Graph showing factors related to the occurrence  of perfluoroalkyl and polyfluoroalkyl substances (PFAS) in public- and domestic-supply wells in the eastern United States. 
The presence of tritium, an indicator of modern, or recently recharged groundwater, was the strongest predictor or PFAS in wells.  Distance to the nearest fire training facility, dissolved organic carbon concentration, urban land use, the sum of all volatile organic compounds, sulfate, and chloride were also strong predictors.
Blue tick marks along the x-axes of the inset panels indicate the variable minimum, maximum, and deciles of the model training dataset. Dist., distance; DOC, dissolved organic carbon; Pct., percent; VOC, volatile organic compound; Ag., agriculture; Est. N, estimated nitrogen; Mft, manufacturing; FRS, facility registration service; Mfg, manufacturing; Prdts, products; TU, tritium unit; km, kilometer; mg/L, milligram per liter.
USGS Researcher Fills a Sample Container from a Dripping Spigot.
USGS Environmental Health Program Scientist sampling a public-supply well in Minneapolis/St Paul, MN, August 2019 (Photo credit, Shannon Meppelink, Central Midwest Water Science Center).
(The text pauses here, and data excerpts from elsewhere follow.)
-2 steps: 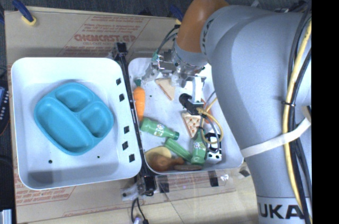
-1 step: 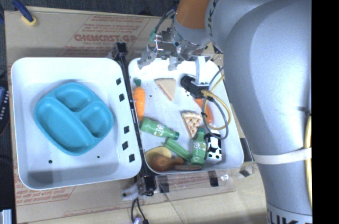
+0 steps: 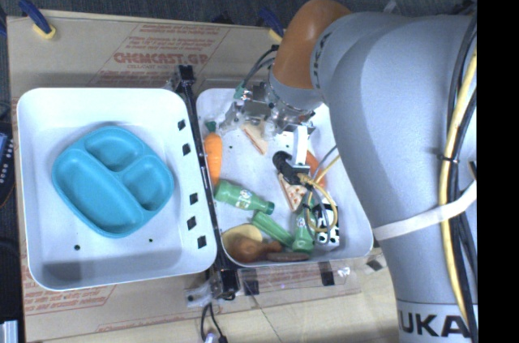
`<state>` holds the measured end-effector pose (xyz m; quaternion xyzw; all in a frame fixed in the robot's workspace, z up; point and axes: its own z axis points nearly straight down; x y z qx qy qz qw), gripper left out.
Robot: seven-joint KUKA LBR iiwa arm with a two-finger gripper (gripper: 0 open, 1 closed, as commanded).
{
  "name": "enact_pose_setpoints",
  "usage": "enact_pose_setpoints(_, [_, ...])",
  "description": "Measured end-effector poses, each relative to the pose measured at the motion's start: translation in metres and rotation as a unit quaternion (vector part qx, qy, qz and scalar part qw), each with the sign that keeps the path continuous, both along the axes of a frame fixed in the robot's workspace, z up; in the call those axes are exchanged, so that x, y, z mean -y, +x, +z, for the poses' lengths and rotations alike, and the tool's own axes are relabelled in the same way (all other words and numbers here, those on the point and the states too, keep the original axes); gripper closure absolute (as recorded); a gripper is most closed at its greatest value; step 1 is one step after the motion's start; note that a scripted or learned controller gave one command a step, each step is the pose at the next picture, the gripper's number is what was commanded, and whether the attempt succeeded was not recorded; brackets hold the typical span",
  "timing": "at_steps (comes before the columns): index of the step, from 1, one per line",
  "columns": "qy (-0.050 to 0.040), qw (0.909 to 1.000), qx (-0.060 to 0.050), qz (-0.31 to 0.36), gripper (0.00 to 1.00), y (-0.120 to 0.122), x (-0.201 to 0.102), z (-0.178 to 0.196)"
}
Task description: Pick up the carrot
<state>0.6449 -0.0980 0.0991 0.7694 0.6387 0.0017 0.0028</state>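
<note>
Your carrot (image 3: 213, 155) lies against the left wall of the right bin (image 3: 350, 207), just above the green bottle (image 3: 242, 197). It looks like a light, stiff, smooth toy, so take it across its thick middle. Also in that bin: pizza slices and, I think, a potato. The left bin (image 3: 32, 171) holds a blue divided tray (image 3: 112, 179). The gripper (image 3: 263, 113) hangs near the carrot's top end; I cannot tell its state.

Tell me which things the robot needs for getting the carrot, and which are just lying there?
Needed:
carrot, by the right bin's left wall
gripper, above the right bin

Just lying there:
blue divided plate in the left bin
green bottles
pizza slice
</note>
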Motion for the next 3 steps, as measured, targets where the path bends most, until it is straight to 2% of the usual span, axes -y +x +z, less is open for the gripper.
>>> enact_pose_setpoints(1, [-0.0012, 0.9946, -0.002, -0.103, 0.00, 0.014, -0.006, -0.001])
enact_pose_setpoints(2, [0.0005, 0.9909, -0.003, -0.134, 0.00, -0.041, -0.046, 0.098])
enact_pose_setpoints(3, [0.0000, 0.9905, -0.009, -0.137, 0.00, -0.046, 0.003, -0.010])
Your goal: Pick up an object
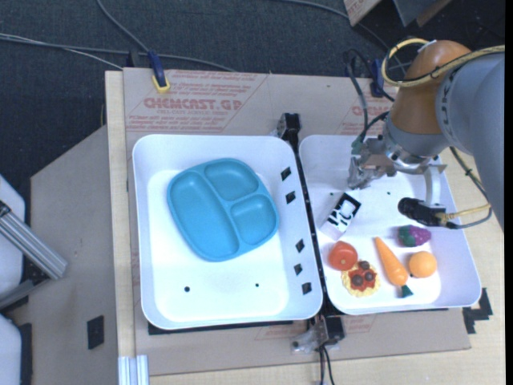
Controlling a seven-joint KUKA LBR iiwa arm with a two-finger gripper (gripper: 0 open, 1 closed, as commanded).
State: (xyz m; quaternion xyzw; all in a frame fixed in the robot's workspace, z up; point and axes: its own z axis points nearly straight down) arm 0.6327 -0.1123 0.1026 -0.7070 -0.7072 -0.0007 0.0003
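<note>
My gripper [362,171] hangs over the upper middle of the right bin [457,295], below the grey arm with its orange band. Nothing shows in its grasp. A small white and black card [343,211] lies just below and to the left of it. Along the bin's front lie toy foods: a red tomato [343,255], a small pizza slice [361,279], an orange carrot [390,261], an orange fruit [422,264] and purple grapes [414,235]. All of them sit apart from the gripper.
The left bin [152,215] holds a blue divided plate [223,207] in its upper half. A black-marked divider [298,215] separates the two bins. Cables run across the dark floor behind the bench.
</note>
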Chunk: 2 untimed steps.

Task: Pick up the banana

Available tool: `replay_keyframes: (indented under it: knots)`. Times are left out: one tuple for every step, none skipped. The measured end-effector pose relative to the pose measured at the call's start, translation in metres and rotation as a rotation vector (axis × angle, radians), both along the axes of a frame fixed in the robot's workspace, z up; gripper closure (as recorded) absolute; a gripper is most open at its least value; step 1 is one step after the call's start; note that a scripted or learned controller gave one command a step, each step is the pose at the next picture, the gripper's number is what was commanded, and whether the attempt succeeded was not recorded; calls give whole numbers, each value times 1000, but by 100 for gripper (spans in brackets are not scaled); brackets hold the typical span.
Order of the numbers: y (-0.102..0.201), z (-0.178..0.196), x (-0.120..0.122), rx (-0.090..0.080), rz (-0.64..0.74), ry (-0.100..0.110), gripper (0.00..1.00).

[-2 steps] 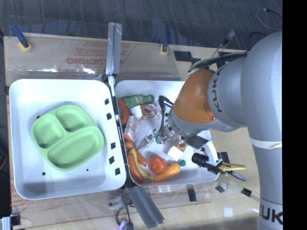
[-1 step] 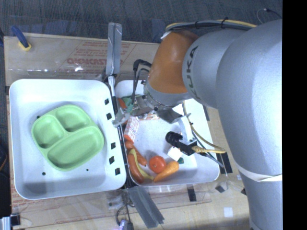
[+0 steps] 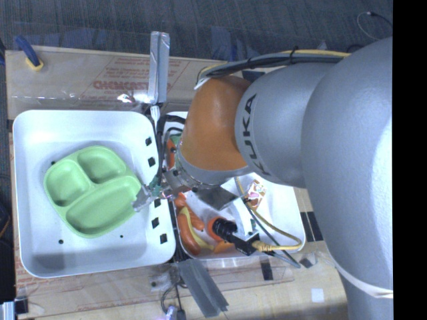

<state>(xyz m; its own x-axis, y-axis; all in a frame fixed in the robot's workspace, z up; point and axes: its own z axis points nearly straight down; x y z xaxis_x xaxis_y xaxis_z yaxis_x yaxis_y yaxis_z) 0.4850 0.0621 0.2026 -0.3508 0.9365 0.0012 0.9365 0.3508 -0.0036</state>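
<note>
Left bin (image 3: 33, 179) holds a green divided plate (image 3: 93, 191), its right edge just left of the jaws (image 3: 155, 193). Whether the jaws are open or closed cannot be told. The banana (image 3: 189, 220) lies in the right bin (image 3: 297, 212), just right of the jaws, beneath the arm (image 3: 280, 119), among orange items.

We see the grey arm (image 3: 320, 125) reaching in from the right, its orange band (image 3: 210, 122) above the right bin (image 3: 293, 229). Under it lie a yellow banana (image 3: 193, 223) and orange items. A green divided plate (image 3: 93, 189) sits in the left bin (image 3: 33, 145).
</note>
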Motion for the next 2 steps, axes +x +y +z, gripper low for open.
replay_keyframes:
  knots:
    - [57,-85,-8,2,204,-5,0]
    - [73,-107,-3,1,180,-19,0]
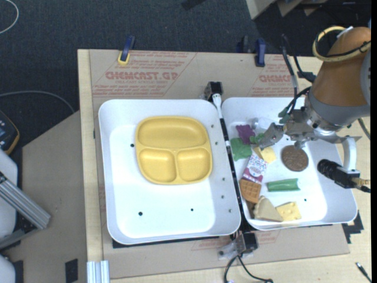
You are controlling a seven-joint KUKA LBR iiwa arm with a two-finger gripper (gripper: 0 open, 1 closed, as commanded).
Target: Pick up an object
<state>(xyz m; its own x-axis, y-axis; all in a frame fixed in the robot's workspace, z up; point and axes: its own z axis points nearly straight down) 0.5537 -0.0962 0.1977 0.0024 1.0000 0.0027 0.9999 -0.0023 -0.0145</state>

Relatively little is known about potential effects of complex PFAS mixtures in drinking-water sources on human health, but better understanding of the composition of those mixtures could help inform toxicity studies. The relatively common occurrence of multiple PFAS in the samples has implications for the sum of PFAS compounds (ΣPFAS) and the complexity of PFAS mixtures in well water. ΣPFAS strongly correlated with the number of PFAS detected in the samples (Spearman’s rho = 0.91; p < 0.001) (fig. 2C).  Networks NECBS, NECBD (both in New England), and SURF have relatively large fractions of samples containing >6 PFAS (37 to 54 percent) (fig. S2A). Not surprisingly, networks with the largest numbers of co-occurring PFAS (New England has the top two in this study) also have the largest numbers of unique PFAS mixtures relative to the number of samples in the networks (fig. S2B). In New England, in the shallow aquifer (NECBS), 68 percent of the samples contain combinations of two or more PFAS that are unique to that sample. Overall, three PFAS occur in ≥80 percent of the mixtures (perfluorooctanoate [PFOA] > perfluorobutanesulfonic acid [PFBS] > perfluorooctane sulfonate [PFOS]), but the dominant PFAS in mixtures vary between networks.

Broadly, USGS researchers found that groundwater affected by modern anthropogenic activity appears to be associated with PFAS, given significant relations between PFAS detections and variables such as tritium, urban land use, VOCs, and pharmaceuticals. Modeling indicates that it is possible to predict PFAS occurrence based on the hydrologic, geochemical, and geospatial explanatory variables investigated here.